Background: There is a common pathophysiological basis rooted in insulin resistance for both Type 2 diabetes mellitus (T2DM) and metabolic syndrome (MetS). Their coexistence significantly amplifies cardiovascular morbidity and mortality. Objective: To evaluate the prevalence of metabolic syndrome (MetS) among patients with Type 2 Diabetes mellitus (T2DM) aged ≥ 30 years and assess the clinical and biochemical correlations between diabetes parameters and components of metabolic syndrome. Methods: A cross-sectional study was conducted over one year in fifty admitted patients aged ≥ 30 years with established T2DM in the Department of General Medicine at Shri Guru Ram Rai Institute of Medical and Health Sciences, Shri Mahant Indiresh Hospital, Dehradun, Uttarakhand, India. Metabolic syndrome was diagnosed using NCEP ATP III criteria. Anthropometric, clinical, and biochemical variables were recorded and analyzed using appropriate statistical tests. Results: Among 50 admitted participants (mean age 53.6 ± 9.1 years), 28 patients (56%) fulfilled criteria for metabolic syndrome.
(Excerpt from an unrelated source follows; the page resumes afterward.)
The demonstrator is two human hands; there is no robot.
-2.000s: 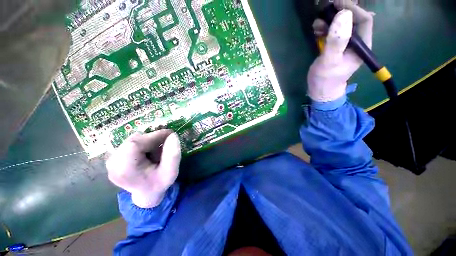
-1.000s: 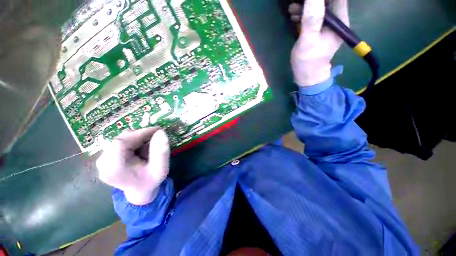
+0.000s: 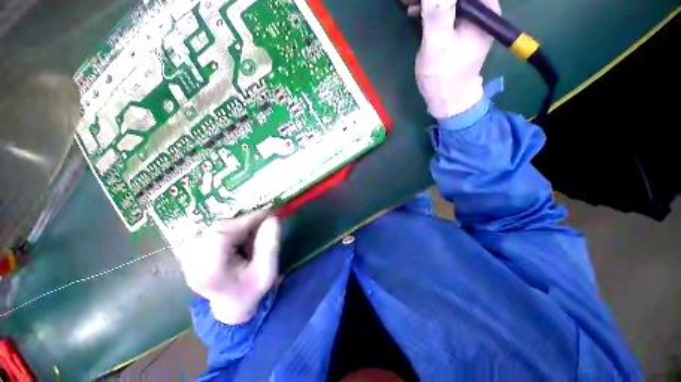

Most prevalent components were Central obesity (72%), hypertension (68%), and low HDL cholesterol (60%). Mean BMI was significantly higher in the metabolic syndrome group (30.4 ±2.6 kg/m²) compared to non-metabolic syndrome group (27.9 ± 2.3 kg/m2; p<0.001). In MetS patients, mean HbA1c levels were also higher (8.6 ± 1.1%) in comparison to non-MetS (7.8 ±0.9%; p=0.02). There were significant positive correlations between waist circumference and triglyceride levels (r=0.48, p=0.003). Conclusion: It was observed that more than half of Type 2 DM patients over 30 years demonstrated metabolic syndrome. Major dominant contributors were central obesity and hypertension. Routine MetS screening should be integrated into diabetes management to reduce cardiovascular risk burden.
Type 2 diabetes mellitus (T2DM) is a chronic metabolic disorder characterized by hyperglycemia due to insulin resistance and relative insulin deficiency. It constitutes a major public health challenge globally and in India. Metabolic syndrome (MetS) is a constellation of interrelated risk factors – central obesity, dyslipidemia, hypertension, and hyperglycemia- that substantially increase cardiovascular risk1.
There is pathophysiological overlap between T2DM and MetS which lies primarily in insulin resistance, chronic inflammation, adipokine imbalance, and endothelial dysfunction2. Patients having both conditions demonstrate significantly higher risk of coronary artery disease, stroke, nephropathy, and overall mortality 3.
There was particularly high predisposition to central obesity and dyslipidemia at lower BMI thresholds in Indian populations, making evaluation of MetS among diabetics clinically imperative4.